What is needed here is an exact copy of all the records below.

§ **Data in this exercise**:
§ §

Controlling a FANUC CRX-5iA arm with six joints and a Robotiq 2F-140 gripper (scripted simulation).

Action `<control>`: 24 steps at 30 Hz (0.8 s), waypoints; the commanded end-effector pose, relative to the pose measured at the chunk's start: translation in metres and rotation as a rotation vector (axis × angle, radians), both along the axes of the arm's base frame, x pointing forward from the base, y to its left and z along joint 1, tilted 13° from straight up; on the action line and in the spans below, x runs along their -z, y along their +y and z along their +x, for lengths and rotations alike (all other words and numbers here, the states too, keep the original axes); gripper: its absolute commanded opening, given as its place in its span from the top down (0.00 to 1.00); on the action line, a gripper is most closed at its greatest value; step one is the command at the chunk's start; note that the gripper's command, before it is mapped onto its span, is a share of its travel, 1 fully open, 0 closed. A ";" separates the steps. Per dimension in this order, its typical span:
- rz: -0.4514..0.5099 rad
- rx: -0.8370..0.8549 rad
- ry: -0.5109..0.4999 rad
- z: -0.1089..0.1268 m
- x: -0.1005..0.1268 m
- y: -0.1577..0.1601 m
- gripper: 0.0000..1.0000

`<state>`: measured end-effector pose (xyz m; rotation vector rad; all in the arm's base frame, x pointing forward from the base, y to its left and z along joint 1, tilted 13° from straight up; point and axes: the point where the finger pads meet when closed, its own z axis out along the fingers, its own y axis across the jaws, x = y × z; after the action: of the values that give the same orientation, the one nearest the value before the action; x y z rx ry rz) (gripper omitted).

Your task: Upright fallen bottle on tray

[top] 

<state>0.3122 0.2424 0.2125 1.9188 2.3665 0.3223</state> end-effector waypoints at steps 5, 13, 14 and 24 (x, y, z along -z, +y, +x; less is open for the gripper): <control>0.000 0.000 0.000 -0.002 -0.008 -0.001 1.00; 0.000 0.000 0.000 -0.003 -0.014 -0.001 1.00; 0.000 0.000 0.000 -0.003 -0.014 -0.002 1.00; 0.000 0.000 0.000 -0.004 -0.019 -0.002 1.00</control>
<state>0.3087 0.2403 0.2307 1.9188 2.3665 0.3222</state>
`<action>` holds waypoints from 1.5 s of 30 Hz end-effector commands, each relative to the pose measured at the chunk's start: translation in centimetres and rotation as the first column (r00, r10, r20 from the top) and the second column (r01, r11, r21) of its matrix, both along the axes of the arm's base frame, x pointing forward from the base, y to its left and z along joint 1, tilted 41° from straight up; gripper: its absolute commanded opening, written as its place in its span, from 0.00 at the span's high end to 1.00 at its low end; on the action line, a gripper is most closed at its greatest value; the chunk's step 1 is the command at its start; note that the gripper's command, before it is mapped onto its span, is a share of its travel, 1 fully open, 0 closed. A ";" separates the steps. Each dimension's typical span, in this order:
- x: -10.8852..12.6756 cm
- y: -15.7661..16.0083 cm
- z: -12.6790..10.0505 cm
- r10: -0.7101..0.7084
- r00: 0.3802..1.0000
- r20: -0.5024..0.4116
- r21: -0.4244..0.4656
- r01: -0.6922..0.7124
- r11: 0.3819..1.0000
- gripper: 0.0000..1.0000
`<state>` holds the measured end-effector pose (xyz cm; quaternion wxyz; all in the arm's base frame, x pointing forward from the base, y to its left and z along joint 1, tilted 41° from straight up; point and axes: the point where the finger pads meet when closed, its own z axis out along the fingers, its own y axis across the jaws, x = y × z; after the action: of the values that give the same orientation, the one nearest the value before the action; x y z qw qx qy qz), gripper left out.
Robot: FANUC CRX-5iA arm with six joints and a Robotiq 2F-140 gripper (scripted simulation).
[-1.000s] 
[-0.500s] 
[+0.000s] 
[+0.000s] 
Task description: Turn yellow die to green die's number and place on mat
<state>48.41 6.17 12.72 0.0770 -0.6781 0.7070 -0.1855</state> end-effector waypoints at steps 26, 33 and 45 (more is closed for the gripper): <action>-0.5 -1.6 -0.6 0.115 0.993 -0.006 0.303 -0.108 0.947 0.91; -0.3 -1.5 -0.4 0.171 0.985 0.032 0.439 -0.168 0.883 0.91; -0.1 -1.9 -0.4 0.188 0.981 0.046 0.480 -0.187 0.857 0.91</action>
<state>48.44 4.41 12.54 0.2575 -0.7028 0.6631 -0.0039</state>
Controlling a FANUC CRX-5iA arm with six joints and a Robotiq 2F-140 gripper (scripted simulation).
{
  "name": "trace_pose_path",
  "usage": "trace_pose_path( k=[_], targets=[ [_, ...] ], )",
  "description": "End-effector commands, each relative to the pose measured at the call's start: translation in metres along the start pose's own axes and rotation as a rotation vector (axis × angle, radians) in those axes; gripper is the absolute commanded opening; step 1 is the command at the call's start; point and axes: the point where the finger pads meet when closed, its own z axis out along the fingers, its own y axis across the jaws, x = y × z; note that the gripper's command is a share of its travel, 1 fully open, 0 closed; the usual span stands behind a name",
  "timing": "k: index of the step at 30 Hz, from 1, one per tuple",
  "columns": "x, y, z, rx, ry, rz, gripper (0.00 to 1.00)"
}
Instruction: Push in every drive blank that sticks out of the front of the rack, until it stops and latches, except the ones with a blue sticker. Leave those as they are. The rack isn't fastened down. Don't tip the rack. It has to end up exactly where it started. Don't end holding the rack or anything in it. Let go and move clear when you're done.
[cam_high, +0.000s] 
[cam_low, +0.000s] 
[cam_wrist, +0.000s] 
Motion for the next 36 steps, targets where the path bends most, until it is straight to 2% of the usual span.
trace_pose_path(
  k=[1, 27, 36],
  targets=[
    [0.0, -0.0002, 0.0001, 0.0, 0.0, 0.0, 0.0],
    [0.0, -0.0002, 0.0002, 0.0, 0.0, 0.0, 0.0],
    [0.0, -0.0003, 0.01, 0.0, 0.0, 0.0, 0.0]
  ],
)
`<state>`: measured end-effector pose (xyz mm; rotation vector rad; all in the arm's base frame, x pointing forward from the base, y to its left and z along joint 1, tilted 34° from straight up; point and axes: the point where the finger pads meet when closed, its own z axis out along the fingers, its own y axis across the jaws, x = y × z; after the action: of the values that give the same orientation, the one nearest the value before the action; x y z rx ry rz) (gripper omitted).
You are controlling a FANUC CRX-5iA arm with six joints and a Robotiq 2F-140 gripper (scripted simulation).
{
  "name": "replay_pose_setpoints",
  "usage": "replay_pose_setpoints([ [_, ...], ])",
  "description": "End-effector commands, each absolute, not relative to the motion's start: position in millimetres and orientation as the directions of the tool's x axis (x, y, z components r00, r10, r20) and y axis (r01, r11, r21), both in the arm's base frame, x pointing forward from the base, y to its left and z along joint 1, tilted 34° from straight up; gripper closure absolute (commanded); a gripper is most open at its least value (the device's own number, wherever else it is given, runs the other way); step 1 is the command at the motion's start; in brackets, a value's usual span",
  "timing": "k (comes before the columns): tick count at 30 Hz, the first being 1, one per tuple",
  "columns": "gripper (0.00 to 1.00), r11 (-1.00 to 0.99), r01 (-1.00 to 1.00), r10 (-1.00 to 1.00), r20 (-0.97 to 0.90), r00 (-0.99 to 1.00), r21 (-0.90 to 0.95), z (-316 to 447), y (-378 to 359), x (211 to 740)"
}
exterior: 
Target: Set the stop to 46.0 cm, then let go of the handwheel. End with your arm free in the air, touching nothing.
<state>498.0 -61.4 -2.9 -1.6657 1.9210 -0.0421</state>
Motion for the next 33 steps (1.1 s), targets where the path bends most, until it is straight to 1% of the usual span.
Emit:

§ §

§ **Task solution**:
Controlling a FANUC CRX-5iA arm with six joints and a Robotiq 2F-140 gripper (scripted simulation).

Action `<control>`: 24 steps at 30 Hz (0.8 s), waypoints; the commanded end-effector pose, relative to the pose measured at the chunk's start: translation in metres and rotation as a rotation vector (axis × angle, radians), both along the axes of the arm's base frame, x pointing forward from the base, y to its left and z along joint 1, tilted 13° from straight up; on the action line and in the spans below, x runs along their -z, y along their +y and z along their +x, for lengths and rotations alike (all other words and numbers here, the states too, keep the original axes); gripper: its absolute commanded opening, given as its place in its span from the top down (0.00 to 1.00); on the action line, a gripper is most closed at its greatest value; step one is the command at the chunk's start; note that the gripper's command, before it is mapped onto its span, is a share of its travel, 1 fully open, 0 closed. A ";" separates the steps. Per dimension in this order, its typical span:
- rz: -0.4514..0.5099 rad
- rx: -0.8370..0.8549 rad
- ry: -0.5109..0.4999 rad
- z: -0.1089..0.1268 m
- x: -0.1005..0.1268 m
- y: -0.1577..0.1601 m
- gripper: 0.0000..1.0000

`<state>`: measured end-effector pose (xyz m; rotation vector rad; all in the arm's base frame, x pointing forward from the base, y to its left and z along joint 1, tilted 13° from straight up; point and axes: the point where the finger pads meet when closed, its own z axis out along the fingers, its own y axis across the jaws, x = y × z; after the action: of the values that give the same orientation, the one nearest the value before the action; x y z rx ry rz) (gripper omitted).

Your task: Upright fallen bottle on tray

[top] 

<state>0.3122 0.2424 0.2125 1.9188 2.3665 0.3223</state> end-effector waypoints at steps 5, 13, 14 and 24 (x, y, z along -z, +y, +x; less is open for the gripper): <control>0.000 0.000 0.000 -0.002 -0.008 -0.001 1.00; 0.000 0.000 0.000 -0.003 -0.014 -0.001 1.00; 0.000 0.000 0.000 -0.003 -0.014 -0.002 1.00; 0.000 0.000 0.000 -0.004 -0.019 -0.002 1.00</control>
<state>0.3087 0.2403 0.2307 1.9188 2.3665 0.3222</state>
`<action>` holds waypoints from 1.5 s of 30 Hz end-effector commands, each relative to the pose measured at the chunk's start: translation in centimetres and rotation as the first column (r00, r10, r20 from the top) and the second column (r01, r11, r21) of its matrix, both along the axes of the arm's base frame, x pointing forward from the base, y to its left and z along joint 1, tilted 41° from straight up; gripper: its absolute commanded opening, written as its place in its span, from 0.00 at the span's high end to 1.00 at its low end; on the action line, a gripper is most closed at its greatest value; the chunk's step 1 is the command at its start; note that the gripper's command, before it is mapped onto its span, is a share of its travel, 1 fully open, 0 closed. A ";" separates the steps. Each dimension's typical span, in this order:
- x: -10.8852..12.6756 cm
- y: -15.7661..16.0083 cm
- z: -12.6790..10.0505 cm
- r10: -0.7101..0.7084
- r00: 0.3802..1.0000
- r20: -0.5024..0.4116
- r21: -0.4244..0.4656
- r01: -0.6922..0.7124
- r11: 0.3819..1.0000
- gripper: 0.0000..1.0000
`<state>` holds the measured end-effector pose (xyz cm; quaternion wxyz; all in the arm's base frame, x pointing forward from the base, y to its left and z along joint 1, tilted 41° from straight up; point and axes: the point where the finger pads meet when closed, its own z axis out along the fingers, its own y axis across the jaws, x = y × z; after the action: of the values that give the same orientation, the one nearest the value before the action; x y z qw qx qy qz), gripper left out.
Robot: FANUC CRX-5iA arm with six joints and a Robotiq 2F-140 gripper (scripted simulation).
[-1.000s] 
[-0.500s] 
[+0.000s] 
[+0.000s] 
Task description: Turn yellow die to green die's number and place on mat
<state>48.41 6.17 12.72 0.0770 -0.6781 0.7070 -0.1855</state> end-effector waypoints at steps 26, 33 and 45 (more is closed for the gripper): <action>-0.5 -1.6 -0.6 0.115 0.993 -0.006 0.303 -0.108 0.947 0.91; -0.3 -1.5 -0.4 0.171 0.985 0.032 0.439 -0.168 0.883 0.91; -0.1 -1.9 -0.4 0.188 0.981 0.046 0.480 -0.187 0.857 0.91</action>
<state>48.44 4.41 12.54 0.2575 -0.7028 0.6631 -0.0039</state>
Controlling a FANUC CRX-5iA arm with six joints and a Robotiq 2F-140 gripper (scripted simulation).
{
  "name": "trace_pose_path",
  "usage": "trace_pose_path( k=[_], targets=[ [_, ...] ], )",
  "description": "End-effector commands, each relative to the pose measured at the call's start: translation in metres along the start pose's own axes and rotation as a rotation vector (axis × angle, radians) in those axes; gripper is the absolute commanded opening; step 1 is the command at the call's start; point and axes: the point where the finger pads meet when closed, its own z axis out along the fingers, its own y axis across the jaws, x = y × z; note that the gripper's command is a share of its travel, 1 fully open, 0 closed; the usual span stands behind a name",
  "timing": "k: index of the step at 30 Hz, from 1, one per tuple",
  "columns": "x, y, z, rx, ry, rz, gripper (0.00 to 1.00)"
}
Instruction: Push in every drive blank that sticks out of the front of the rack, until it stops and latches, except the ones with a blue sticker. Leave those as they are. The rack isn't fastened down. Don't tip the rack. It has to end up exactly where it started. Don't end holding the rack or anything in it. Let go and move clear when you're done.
[cam_high, +0.000s] 
[cam_low, +0.000s] 
[cam_wrist, +0.000s] 
Motion for the next 36 steps, targets where the path bends most, until it is straight to 2% of the usual span.
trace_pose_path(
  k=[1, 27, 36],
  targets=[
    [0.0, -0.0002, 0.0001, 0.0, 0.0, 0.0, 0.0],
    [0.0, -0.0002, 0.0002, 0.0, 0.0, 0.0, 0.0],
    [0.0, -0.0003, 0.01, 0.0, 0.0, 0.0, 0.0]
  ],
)
`<state>`: measured end-effector pose (xyz mm; rotation vector rad; all in the arm's base frame, x pointing forward from the base, y to its left and z along joint 1, tilted 34° from straight up; point and axes: the point where the finger pads meet when closed, its own z axis out along the fingers, its own y axis across the jaws, x = y × z; after the action: of the values that give the same orientation, the one nearest the value before the action; x y z rx ry rz) (gripper omitted).
You are controlling a FANUC CRX-5iA arm with six joints and a Robotiq 2F-140 gripper (scripted simulation).
{
  "name": "replay_pose_setpoints",
  "usage": "replay_pose_setpoints([ [_, ...], ])",
  "description": "End-effector commands, each absolute, not relative to the motion's start: position in millimetres and orientation as the directions of the tool's x axis (x, y, z components r00, r10, r20) and y axis (r01, r11, r21), both in the arm's base frame, x pointing forward from the base, y to its left and z along joint 1, tilted 34° from straight up; gripper closure absolute (commanded); a gripper is most open at its least value (the device's own number, wherever else it is given, runs the other way); step 1 is the command at the motion's start; in brackets, a value's usual span",
  "timing": "k (comes before the columns): tick count at 30 Hz, the first being 1, one per tuple",
  "columns": "gripper (0.00 to 1.00), r11 (-1.00 to 0.99), r01 (-1.00 to 1.00), r10 (-1.00 to 1.00), r20 (-0.97 to 0.90), r00 (-0.99 to 1.00), r21 (-0.90 to 0.95), z (-316 to 447), y (-378 to 359), x (211 to 740)"
}
exterior: 
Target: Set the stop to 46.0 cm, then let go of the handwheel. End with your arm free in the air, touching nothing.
<state>498.0 -61.4 -2.9 -1.6657 1.9210 -0.0421</state>
Motion for the next 33 steps (1.1 s), targets where the path bends most, until it is straight to 1% of the usual span.
Emit:

This completes the answer to the exercise.